Но у Поэзии и у Времени — свои законы. У Поэзии нет «золотой середины» — слов, чувств, исполнения чувств в слове. Поэзия — высокомерна! Она высокою мерою отмеривает свой ход — в ногу с народом и в противоток населению. У Времени — нет времени дожидаться, когда «перспективные плохие писатели» создадут что-нибудь путное. Время ориентируется на Божественный дар слова, а не на диплом лит.института, количество прочтений и похвалялок на массовых сайтах. Время в литературе гораздо быстрее, чем думают многие, переводит никчёмности настоящего в разряд прошлого (именно «прошлого», а не «прошедшего»!).


4. В разлуку:



И всё же, признаюсь вам, что счастье и радость творчества в кругу любимых и друзей — в крошечной России ценителей поэзии слов и поэзии жизни — вполне восполняют всю бессовесть и бесслёзность массовых современников, восстанавливают нервы и силы поэта, вдохновляют на дальнейшее служение делу поэзии.



P.S.


«К интеллигенции стали относить всех, кто не работает (и боится работать руками. Сюда попали все партийные, государственные, военные и профсоюзные бюрократы. Все бухгалтеры и счетоводы — механические рабы Дебета. Все канцелярские служащие. С тем большей лёгкостью причисляют сюда всех учителей (и тех, кто не более, как говорящий учебник, и не имеет ни самостоятельных знаний, ни самостоятельного взгляда на воспитание). Всех врачей ( и тех, кто только способен петлять пером по истории болезни). И уж безо всякого колебания относят сюда всех, кто только ходит около редакций, издательств, кинофабрик, филармоний, не говоря уже о тех, кто публикуется, снимает фильмы или водит смычком.

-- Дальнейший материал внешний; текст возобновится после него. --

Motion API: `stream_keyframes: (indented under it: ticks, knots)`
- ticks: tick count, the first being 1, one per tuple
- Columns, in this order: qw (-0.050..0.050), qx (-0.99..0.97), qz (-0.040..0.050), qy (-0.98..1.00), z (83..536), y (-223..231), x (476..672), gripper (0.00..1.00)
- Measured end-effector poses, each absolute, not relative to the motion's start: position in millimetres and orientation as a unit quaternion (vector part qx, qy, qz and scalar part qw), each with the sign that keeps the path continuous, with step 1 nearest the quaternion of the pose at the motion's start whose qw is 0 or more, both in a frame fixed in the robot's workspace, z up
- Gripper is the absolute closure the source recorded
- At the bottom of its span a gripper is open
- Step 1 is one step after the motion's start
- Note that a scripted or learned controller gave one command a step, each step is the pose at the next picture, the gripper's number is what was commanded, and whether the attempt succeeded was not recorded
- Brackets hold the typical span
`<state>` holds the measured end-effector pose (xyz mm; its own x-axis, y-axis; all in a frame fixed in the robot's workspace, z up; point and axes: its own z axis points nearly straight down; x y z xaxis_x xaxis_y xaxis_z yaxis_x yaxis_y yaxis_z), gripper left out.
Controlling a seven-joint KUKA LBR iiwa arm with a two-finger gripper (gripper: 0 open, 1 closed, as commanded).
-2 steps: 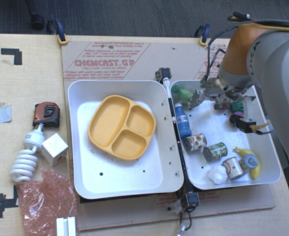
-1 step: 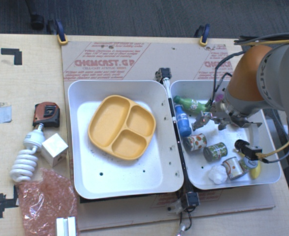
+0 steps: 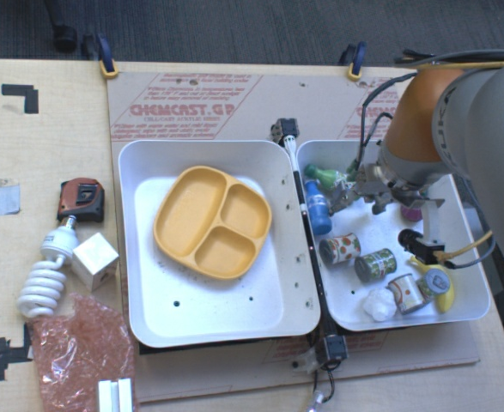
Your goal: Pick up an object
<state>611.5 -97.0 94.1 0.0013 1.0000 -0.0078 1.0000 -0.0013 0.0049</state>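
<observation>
My gripper (image 3: pixel 367 196) hangs over the back part of the right bin (image 3: pixel 470 312), below the orange band of the arm. Just to its left lie a green bottle (image 3: pixel 324 176) and a blue bottle (image 3: pixel 318 214). In front of it stand a small red-and-white can (image 3: pixel 340 248) and a green can (image 3: pixel 375 264). Another can (image 3: pixel 406 293), a yellow object (image 3: pixel 441 287) and a white crumpled piece (image 3: pixel 377 305) lie near the bin's front edge. A pink object (image 3: pixel 413 215) peeks out beside the wrist. Nothing visibly hangs from the gripper.
The left bin (image 3: pixel 140 299) holds a yellow divided plate (image 3: pixel 213 221). Left of the bins, on the bench, lie a tape measure (image 3: pixel 81 200), a spiral light bulb (image 3: pixel 47 273), a white cube (image 3: pixel 95 257) and a reddish plastic bag (image 3: pixel 80 350).
</observation>
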Motion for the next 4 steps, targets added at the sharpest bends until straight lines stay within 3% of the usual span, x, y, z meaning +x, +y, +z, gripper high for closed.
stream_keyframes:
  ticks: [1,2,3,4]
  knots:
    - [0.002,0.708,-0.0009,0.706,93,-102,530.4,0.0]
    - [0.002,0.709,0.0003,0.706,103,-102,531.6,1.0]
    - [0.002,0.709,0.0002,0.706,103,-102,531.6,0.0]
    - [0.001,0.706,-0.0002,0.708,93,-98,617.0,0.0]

А между тем ни по одному из этих признаков человек не может быть зачислен в интеллигенцию. Если мы не хотим потерять это понятие, мы не должны его разменивать. Интеллигент не определяется профессиональной принадлежностью и родом занятий. Хорошее воспитание и хорошая семья тоже не обязательно выращивают интеллигента. Интеллигент — это тот, чьи интересы и воля к духовной стороне жизни настойчивы и постоянны, не понуждаемы внешними обстоятельствами и даже вопреки им. Интеллигент это тот, чья мысль не подражаетльна».